Ahead of key announcements at a major car industry event in Phoenix, Arizona, next week, Automotive Manufacturers are being urged to choose sustainable CO2 Technology in their next generation air conditioning, thereby dropping tests of less efficient, potentially toxic and flammable chemicals.
Many questions remain unsolved concerning HFO 1234-yf, chemical refrigerant for vehicle air conditioning jointly proposed by DuPont and Honeywell. This new substance is potentially toxic, with unknown decomposition effects in the atmosphere and poorer efficiency than current R-134a based systems.
Moreover, the new chemical refrigerant is flammable. As shown by independent tests, in case of a vehicle front-end collision, the refrigerant could lead to an additional fire inside the passenger cabin.

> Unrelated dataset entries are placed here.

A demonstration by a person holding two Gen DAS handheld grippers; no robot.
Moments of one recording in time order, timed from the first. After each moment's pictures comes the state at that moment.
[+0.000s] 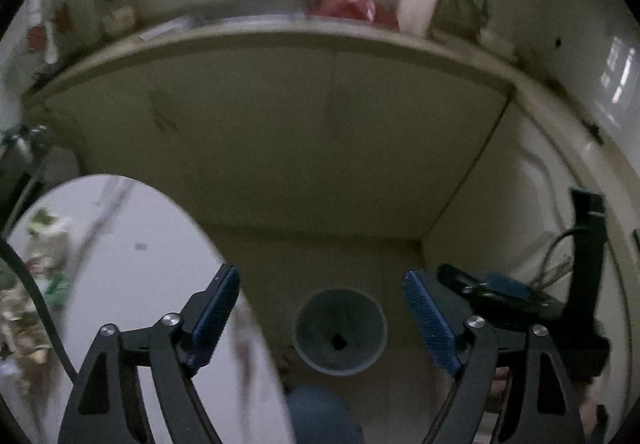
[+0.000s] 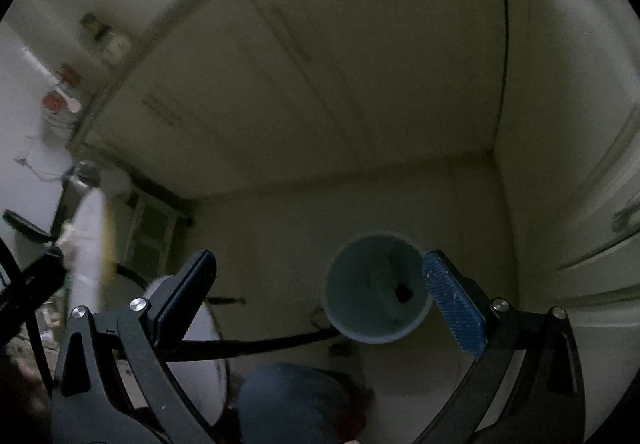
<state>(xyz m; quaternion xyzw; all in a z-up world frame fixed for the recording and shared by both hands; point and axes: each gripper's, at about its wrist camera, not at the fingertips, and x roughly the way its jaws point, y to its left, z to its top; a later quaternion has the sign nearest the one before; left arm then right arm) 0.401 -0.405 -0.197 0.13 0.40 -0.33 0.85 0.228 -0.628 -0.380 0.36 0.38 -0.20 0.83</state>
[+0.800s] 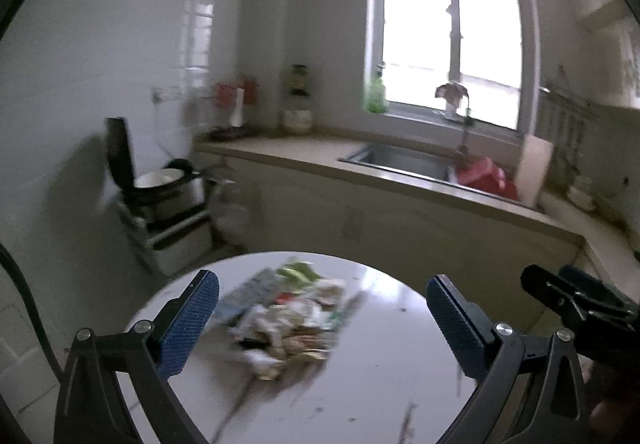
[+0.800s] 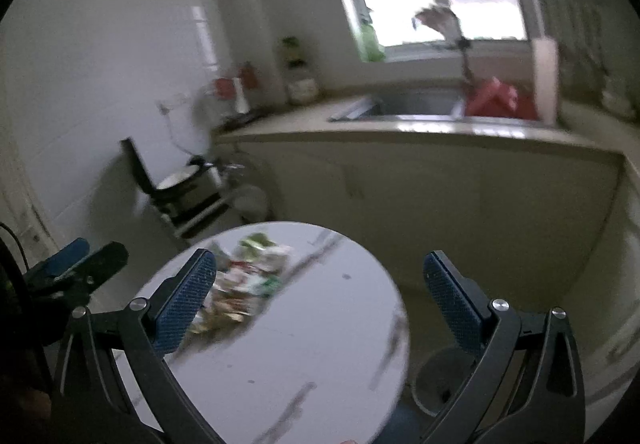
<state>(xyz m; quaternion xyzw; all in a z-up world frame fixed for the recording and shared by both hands) 0.273 -0.095 -0.087 0.01 0.22 -0.14 0.97 0.266 -0.356 -0.134 0.14 0.23 -0.06 0.96</state>
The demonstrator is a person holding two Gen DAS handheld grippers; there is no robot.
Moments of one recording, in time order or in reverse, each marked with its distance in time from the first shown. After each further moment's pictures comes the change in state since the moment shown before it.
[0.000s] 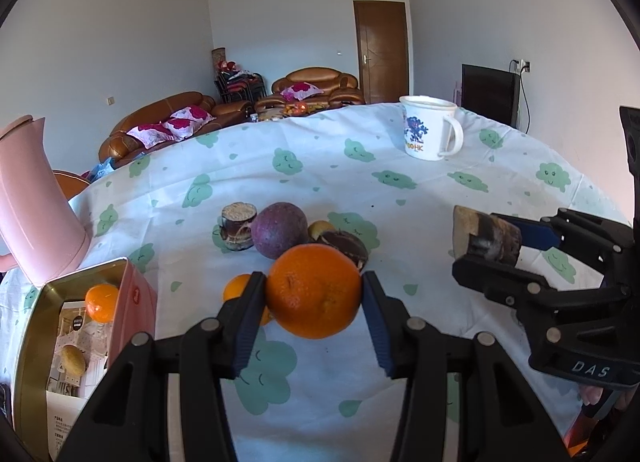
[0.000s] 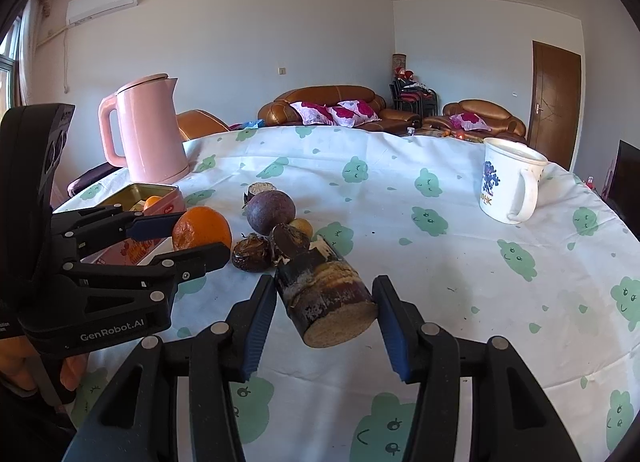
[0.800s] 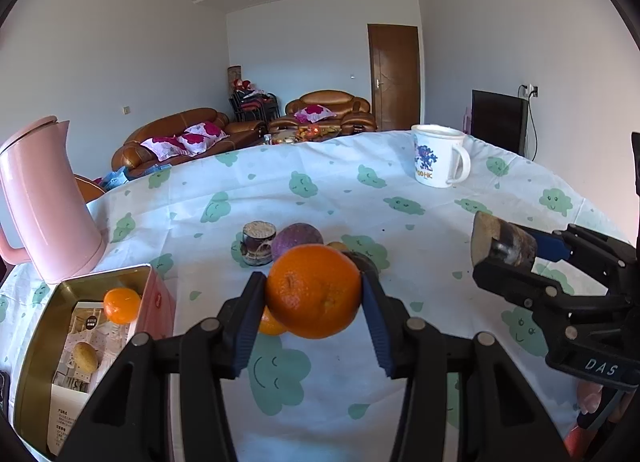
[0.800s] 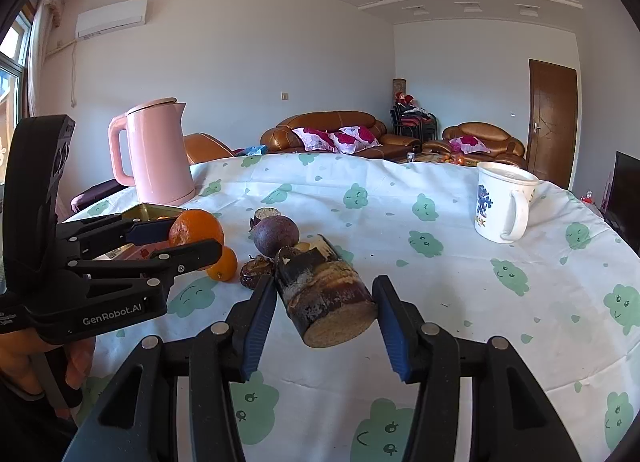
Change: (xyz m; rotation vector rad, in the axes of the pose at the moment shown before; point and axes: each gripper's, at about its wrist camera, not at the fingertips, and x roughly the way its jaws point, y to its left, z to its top) left arm -0.018 0.010 -0.002 -0.043 -0.091 0.031; right arm -0.019 0.000 -0.002 -0.002 -0.103 0.007
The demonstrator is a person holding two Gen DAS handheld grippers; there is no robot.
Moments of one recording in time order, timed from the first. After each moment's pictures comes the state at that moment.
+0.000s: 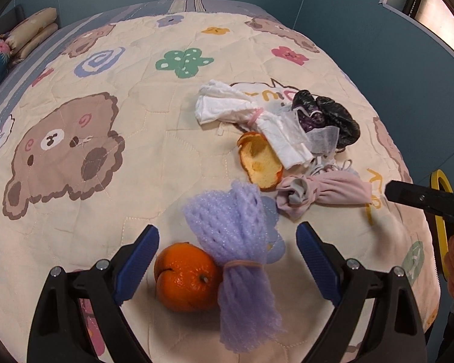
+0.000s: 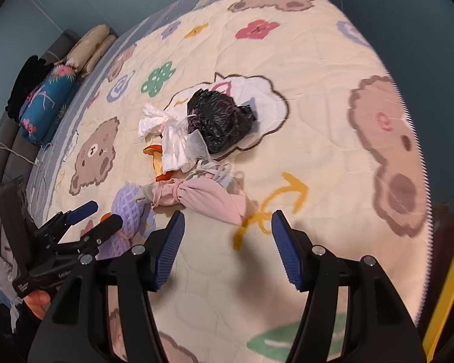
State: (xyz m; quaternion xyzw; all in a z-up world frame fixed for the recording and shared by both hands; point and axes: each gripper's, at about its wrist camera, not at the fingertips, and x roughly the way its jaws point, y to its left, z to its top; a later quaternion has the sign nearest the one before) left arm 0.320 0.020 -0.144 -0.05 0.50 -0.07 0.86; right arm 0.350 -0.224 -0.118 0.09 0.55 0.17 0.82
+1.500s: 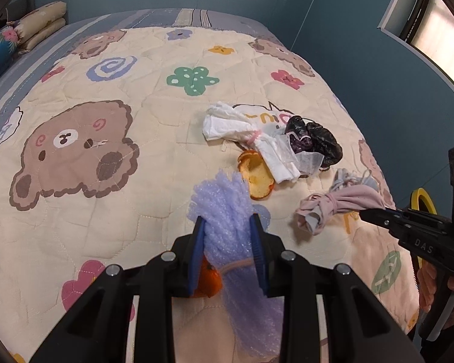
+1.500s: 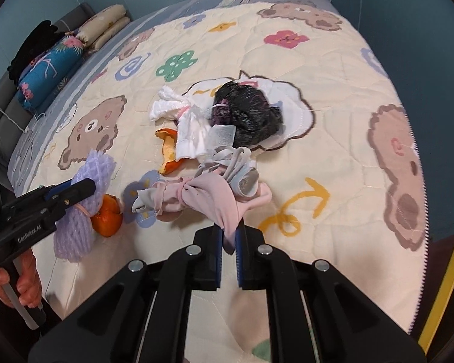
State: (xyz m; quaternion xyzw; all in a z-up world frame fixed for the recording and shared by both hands) left arm 0.299 0.041 -0.112 -0.10 0.47 -0.08 0.87; right arm 0.326 -0.196 -0.110 0.01 0.52 0.17 0.84
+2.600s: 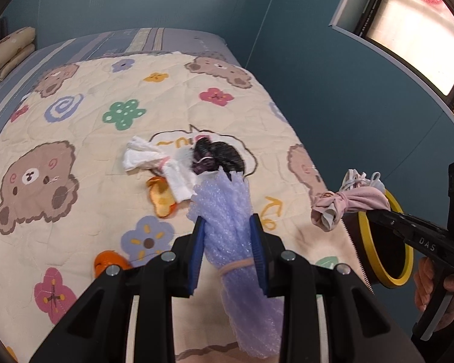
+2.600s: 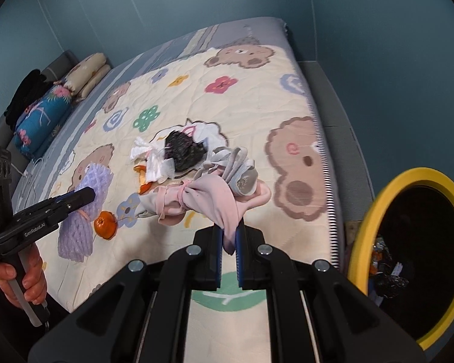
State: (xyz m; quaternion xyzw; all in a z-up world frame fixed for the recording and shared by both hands) left arm 0.280 -0.054 -0.051 -0.08 0.43 -0.15 0.89; right arm 0.265 -0.324 -0.041 0.08 0.45 0.11 0.88
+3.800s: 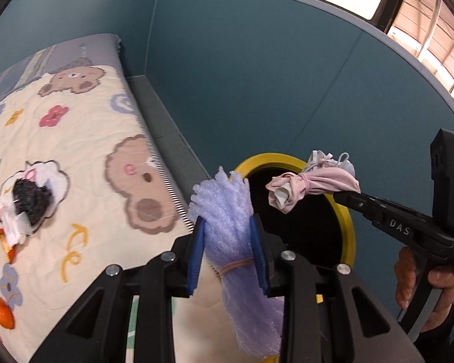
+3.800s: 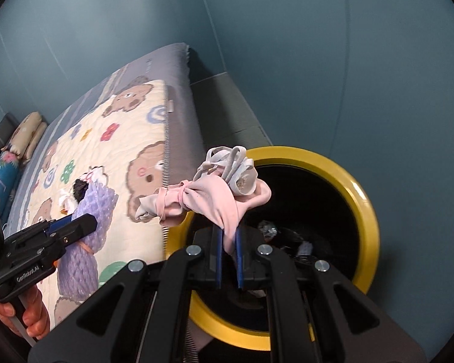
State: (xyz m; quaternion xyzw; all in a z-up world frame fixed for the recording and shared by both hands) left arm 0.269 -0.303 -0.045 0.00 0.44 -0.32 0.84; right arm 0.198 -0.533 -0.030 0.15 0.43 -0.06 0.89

"There is already a safe, sustainable, and global solution ready to be part of air conditioning systems today, namely CO2. We should proceed quickly to this transition, and avoid running the additional safety and environmental risks posed by chemicals for the sake of short-term economic benefits," concludes Petter Neksa, from Norway's leading Energy Research Centre SINTEF.
However, chemical giants are strongly promoting the substance in a bid to delay for as long as possible, a decision by car manufacturers in favour of the natural refrigerant CO2.
"Marketed over years by chemical companies, CFCs, HCFCs and HFCs have proved devastating for the ozone layer and the world's climate. These companies now have a historic opportunity to avoid past mistakes and stop promoting a new chemical with unknown effects on the atmosphere. This new chemical is potentially toxic and will prolong unnecessarily the lifespan of highly polluting R-134a used today. At least 3% of the world's greenhouse gas emissions is at stake," says Wolfgang Lohbeck, Head of Special Projects at Greenpeace.
Worth $14.5 billion, the battle for the car air-conditioning market emanates from the decision by the EU to phase out the current refrigerant HFC-134a. The German Automotive Association (VDA) has already opted for CO2 as a refrigerant. Other manufacturers worldwide need to decide soon.
The Alliance for CO2 Solutions is a grouping of organisations that support the use of CO2 Technology in car air conditioning. Its supporters include Greenpeace, Deutsche Umwelthilfe, Ixetic, Konvekta, SINTEF and Shecco.